To really know something is to know it through the three sense doors: mind, body, and heart. When we care deeply about something or someone, we take it/them in on these three levels and thus we have a complete and well-rounded relationship with that person or thing.
For actors, the three sense doors must be open at all times so that in the audition you’ll be able to turn the words on the page until a fully realized person.
The least interesting sense door for the actor is the mind. What you think about something is nowhere near as important as how you feel. Yet, so many auditioning actors take in the material through just this one door, and you can’t produce a three-dimensional audition with a one-dimensional approach.
You’d think it would be impossible, but in many casting sessions 20 out of 25 actors look exactly the same. When these 20 read the piece, they let their mind decide what they should do with no input from the body or heart. And given that most audition pieces aren’t rocket science, they all came up with the same decisions. The mind’s job is to put things in order, create logic streams, and keep you safe. The decisions that come exclusively from order, safety, and logic will not get you a job. It’s your job as an actor to illuminate the words with your specific point of view—to show us what you have to add to the role, to not just spit back the obvious.
The 20 actors who make decisions exclusively from their minds with no further exploration are what we call “neck up actors.” They offer ideas and thoughts, but no real humanity.
The actors actors actually competing for the role know that what the mind provides is just the beginning of the journey and that it’s in the heart and body that the role comes to life.
Let’s say you have a piece of material in which you’ve just found out that your spouse is cheating on you. First, you’ll have a thought about it, such as, I would be in shock and wouldn’t believe it. Cheating is wrong. I should be furious. This looks like a revenge piece, etc. You see that the mind immediately starts to order the experience and tells you what to feel, so you must hurry down to the heart and check it out there.
What are the emotions that the shock and disbelief bring up in your heart? Sadness, shock, anger, defeat, rage, shame? Notice how they all exist together and enrich one another. Sit with all of them and let them pierce your heart. Feel the feelings overtake the thoughts. If all of the emotions that come up are identified and truly felt, you’ll make choices that are rich with honest emotional life. You won’t have to act the choices, because you’ll be living in the felt sense of the choices. If you lead with the heart and not the head, you’ll bring real humanity and depth to every role you go out on, from the simplest one liner to the most complex 12-page scene.

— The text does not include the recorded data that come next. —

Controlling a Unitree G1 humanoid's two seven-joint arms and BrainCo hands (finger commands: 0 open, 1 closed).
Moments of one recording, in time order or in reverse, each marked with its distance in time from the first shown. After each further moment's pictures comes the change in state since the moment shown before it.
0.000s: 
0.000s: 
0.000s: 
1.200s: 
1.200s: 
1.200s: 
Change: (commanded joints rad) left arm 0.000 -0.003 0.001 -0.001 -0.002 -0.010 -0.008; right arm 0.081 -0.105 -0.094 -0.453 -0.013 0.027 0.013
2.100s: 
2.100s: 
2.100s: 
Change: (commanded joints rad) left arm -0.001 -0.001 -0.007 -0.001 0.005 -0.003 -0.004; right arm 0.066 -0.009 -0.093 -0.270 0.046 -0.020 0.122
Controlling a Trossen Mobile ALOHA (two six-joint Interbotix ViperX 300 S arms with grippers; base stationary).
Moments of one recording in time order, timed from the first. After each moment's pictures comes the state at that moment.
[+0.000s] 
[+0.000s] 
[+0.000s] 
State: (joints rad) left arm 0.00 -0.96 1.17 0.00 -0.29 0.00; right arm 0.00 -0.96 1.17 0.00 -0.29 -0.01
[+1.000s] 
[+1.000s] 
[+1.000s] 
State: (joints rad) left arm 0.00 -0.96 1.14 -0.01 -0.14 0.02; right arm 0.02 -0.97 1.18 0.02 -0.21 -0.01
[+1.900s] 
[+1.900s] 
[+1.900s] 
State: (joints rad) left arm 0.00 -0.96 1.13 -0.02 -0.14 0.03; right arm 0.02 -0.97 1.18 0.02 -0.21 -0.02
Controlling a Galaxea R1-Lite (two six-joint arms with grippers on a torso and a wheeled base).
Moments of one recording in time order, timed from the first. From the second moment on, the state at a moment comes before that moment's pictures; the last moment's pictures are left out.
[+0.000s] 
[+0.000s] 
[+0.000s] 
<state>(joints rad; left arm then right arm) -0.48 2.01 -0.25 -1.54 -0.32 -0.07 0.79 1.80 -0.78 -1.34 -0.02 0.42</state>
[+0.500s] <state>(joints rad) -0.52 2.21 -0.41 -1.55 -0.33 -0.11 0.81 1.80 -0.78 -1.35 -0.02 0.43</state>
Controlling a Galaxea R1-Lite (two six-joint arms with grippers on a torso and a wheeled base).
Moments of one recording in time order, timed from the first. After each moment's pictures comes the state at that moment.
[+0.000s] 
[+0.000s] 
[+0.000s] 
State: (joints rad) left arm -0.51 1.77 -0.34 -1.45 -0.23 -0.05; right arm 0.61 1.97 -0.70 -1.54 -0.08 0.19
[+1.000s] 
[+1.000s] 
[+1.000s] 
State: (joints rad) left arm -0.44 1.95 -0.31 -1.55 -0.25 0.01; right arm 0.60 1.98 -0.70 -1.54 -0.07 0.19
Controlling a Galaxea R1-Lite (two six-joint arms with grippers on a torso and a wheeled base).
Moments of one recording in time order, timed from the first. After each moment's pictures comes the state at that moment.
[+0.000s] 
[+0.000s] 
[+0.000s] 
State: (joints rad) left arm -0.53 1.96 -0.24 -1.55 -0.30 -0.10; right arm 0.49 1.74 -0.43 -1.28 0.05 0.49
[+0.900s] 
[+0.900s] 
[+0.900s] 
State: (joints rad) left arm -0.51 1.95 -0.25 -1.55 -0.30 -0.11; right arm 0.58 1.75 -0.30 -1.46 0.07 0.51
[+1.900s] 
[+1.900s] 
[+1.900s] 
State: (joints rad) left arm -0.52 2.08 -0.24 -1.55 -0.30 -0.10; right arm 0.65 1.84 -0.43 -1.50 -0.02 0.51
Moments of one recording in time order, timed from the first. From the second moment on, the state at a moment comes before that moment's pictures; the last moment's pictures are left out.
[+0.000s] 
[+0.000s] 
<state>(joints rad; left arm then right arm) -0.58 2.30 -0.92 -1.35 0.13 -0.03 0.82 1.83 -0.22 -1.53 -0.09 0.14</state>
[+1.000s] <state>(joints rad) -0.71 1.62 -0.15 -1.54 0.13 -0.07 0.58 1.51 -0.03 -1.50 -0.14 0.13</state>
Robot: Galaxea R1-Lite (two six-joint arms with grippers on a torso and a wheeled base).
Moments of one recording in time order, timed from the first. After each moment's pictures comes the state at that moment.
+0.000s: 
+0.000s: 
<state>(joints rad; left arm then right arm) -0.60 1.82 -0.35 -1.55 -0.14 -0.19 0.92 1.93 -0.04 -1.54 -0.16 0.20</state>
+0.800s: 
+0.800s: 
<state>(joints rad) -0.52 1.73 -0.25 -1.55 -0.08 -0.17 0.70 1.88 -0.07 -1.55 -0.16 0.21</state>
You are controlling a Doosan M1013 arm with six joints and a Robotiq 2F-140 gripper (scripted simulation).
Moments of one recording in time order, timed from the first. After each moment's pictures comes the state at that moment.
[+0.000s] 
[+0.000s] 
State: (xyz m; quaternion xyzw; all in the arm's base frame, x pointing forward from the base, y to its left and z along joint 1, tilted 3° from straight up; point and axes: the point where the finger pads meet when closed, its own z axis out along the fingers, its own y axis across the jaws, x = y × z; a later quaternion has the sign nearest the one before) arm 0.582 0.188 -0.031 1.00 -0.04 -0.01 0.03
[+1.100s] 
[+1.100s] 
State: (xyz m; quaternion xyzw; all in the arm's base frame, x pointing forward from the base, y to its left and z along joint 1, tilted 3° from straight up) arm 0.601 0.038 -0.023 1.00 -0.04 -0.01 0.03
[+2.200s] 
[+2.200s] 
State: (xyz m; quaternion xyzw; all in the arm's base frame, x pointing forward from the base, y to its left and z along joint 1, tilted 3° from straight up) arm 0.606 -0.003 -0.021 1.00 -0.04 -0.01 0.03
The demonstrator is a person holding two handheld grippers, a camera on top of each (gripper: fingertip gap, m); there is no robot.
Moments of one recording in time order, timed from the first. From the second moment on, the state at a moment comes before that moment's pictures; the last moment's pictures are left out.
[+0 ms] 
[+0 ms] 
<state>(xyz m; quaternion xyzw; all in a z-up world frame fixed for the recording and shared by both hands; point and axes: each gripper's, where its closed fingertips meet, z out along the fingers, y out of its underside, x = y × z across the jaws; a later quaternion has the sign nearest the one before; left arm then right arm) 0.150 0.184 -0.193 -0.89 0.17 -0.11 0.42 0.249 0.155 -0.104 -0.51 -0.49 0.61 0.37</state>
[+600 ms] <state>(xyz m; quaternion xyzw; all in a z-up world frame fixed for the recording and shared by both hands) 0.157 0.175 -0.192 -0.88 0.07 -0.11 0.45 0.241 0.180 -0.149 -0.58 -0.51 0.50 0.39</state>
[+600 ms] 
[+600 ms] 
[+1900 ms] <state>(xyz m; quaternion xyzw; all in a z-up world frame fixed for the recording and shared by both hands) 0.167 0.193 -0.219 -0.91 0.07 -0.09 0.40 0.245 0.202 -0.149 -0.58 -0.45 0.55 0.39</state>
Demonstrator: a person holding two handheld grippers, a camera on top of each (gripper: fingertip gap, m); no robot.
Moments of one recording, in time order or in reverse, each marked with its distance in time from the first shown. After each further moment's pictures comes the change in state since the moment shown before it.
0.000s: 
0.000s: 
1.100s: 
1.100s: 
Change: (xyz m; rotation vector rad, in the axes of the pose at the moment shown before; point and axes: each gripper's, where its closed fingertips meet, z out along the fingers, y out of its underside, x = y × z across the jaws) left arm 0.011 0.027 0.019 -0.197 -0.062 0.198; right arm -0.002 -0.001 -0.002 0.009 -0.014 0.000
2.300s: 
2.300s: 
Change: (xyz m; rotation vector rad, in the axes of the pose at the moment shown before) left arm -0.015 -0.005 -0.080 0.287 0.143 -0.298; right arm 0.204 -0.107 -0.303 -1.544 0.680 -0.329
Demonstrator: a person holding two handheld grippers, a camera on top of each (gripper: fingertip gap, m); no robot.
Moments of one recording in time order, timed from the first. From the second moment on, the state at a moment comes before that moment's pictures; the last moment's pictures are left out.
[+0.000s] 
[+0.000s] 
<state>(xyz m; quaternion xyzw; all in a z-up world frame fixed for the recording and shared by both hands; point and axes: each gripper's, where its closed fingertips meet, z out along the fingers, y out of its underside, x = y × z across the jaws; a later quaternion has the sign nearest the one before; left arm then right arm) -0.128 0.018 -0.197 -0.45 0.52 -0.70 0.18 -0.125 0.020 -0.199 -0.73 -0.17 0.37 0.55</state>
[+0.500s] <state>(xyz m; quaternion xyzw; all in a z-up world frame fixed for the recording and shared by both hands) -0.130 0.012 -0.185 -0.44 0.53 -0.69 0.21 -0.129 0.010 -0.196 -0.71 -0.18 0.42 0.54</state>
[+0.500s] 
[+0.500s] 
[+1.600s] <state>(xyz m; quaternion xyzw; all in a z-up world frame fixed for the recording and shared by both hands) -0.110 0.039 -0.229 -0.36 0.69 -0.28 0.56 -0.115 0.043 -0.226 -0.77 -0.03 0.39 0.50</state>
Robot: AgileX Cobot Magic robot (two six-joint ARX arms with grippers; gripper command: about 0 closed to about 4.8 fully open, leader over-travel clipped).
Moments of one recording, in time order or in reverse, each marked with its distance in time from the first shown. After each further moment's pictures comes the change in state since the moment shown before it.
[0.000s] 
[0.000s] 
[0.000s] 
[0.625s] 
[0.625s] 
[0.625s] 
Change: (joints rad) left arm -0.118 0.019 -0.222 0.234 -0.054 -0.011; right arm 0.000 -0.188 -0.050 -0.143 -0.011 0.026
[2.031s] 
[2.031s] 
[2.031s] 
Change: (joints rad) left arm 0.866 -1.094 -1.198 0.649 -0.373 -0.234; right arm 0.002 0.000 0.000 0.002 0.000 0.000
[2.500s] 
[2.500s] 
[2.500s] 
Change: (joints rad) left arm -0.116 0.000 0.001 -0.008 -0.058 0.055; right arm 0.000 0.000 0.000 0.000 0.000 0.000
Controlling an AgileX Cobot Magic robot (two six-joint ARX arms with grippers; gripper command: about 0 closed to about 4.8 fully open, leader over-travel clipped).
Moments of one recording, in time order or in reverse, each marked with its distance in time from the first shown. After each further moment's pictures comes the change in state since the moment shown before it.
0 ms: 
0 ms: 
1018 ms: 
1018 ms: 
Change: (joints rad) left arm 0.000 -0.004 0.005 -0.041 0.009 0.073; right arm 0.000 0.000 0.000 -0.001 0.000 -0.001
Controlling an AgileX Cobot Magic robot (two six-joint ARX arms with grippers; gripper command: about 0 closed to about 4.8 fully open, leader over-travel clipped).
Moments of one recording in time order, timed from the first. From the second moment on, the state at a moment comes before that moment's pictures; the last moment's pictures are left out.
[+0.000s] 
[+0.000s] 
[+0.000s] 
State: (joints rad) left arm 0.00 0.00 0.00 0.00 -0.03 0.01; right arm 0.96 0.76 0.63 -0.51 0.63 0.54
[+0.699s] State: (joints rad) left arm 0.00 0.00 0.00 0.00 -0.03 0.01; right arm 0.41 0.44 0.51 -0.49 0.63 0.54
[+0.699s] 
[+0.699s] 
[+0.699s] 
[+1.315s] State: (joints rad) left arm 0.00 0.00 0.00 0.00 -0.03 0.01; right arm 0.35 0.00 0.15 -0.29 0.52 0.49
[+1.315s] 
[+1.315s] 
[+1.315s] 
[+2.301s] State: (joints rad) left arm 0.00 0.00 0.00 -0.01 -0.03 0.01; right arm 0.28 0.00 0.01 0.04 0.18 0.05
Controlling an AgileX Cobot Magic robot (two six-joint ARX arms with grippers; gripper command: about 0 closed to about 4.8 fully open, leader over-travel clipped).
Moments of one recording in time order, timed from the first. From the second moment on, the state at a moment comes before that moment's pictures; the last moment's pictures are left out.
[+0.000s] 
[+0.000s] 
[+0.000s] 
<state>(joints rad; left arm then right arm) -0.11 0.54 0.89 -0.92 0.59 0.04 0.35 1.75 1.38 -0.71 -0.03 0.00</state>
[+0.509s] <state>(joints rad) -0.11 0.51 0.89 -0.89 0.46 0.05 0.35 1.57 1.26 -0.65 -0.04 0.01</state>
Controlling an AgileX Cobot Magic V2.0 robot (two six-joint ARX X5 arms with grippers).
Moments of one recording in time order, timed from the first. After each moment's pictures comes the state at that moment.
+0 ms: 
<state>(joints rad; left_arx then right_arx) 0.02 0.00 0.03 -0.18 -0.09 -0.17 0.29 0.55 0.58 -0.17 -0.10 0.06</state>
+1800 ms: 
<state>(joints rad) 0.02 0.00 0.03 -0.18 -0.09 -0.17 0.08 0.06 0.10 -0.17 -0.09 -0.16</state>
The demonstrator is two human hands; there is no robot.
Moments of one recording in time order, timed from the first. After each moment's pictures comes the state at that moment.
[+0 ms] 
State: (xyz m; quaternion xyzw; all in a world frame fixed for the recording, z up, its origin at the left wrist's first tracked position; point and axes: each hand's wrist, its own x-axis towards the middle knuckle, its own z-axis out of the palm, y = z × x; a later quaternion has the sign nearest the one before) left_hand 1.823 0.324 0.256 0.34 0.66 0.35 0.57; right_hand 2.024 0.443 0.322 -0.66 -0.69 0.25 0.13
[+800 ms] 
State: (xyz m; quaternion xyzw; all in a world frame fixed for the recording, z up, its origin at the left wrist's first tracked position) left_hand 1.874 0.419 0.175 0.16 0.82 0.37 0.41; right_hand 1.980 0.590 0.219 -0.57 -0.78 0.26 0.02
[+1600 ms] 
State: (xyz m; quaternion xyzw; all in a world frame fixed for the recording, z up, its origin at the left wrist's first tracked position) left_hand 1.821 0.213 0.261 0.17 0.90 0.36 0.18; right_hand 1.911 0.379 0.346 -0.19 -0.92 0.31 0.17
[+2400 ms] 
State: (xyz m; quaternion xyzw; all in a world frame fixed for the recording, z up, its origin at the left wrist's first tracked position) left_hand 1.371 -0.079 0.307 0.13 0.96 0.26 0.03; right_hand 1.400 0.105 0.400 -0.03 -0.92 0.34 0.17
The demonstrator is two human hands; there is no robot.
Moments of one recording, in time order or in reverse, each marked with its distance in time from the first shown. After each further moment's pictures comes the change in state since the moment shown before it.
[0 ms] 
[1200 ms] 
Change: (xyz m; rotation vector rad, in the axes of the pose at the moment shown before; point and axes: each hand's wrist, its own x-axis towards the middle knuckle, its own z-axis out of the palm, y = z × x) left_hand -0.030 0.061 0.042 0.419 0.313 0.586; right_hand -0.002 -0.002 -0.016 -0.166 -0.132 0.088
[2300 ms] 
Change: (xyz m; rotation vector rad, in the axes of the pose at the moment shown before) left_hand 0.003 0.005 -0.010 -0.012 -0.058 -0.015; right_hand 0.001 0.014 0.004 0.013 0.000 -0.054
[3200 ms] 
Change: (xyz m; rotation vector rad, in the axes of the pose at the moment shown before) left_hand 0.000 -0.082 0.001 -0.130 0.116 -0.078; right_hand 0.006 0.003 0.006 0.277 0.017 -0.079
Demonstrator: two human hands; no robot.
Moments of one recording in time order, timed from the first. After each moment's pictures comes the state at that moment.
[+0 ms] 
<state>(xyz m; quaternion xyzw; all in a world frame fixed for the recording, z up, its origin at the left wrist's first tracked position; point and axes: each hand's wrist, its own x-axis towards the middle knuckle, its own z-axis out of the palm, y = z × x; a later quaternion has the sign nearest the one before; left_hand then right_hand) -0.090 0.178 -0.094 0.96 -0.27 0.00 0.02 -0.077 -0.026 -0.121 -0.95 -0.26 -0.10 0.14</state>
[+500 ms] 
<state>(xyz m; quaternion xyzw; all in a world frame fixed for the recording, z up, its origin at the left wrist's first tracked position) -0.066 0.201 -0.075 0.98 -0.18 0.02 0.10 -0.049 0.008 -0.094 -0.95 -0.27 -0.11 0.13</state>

Now that you know how the emotions of the piece feel in your heart, it’s time to experience how they feel in the physical body. Where does the hurt manifest? Is it an empty feeling in the gut or does it live in your chest? What does the disbelief do to your breath: Are you breathing shallowly or have you stopped breathing entirely? Does the feeling of defeat cave your chest in make you want to slump over?
The body needs to feel all of the emotions in order to give them back to you in the room. And though you will be mostly still, the feeling of the emotions in the different parts of your body will enrich and give dimension to the choices, and your stillness will be electric. You’ll be the actor completely living the role, not just a talking head.
Also, if the emotions are stored in the body they will be available to you in the audition. The body holds on to the information you provide it in a completely pure way, without the judgement and opinions of the mind.
One of my students came to me after class to show me a twoline role he had the next day for a cop. The lines were standard issue, “License and registration, please. Do you know why I pulled you over?” Something like that. We discussed an intent for the cop and the intent, “to go home,” worked well for the student. He made a couple of choices to support that intent and when he explored them in his body, his shoulders sagged a bit, his stomach stuck out, and his facial muscles went slack.
He wasn’t playing a tired cop, he was a tired cop in his mind, body, and heart, alive in all three sense doors and a complete person in two lines. And he booked it.
To be one of the five actors who are actually competing for the job, you need to completely embody the role and open all three sense doors so that the words on the page are rich with the life of the mind, body, and heart. If you work this way, you’ll be able to wrap yourself entirely around the words, leaving no space between you and the role.
You’ll be the epitome of the totally embodied actor.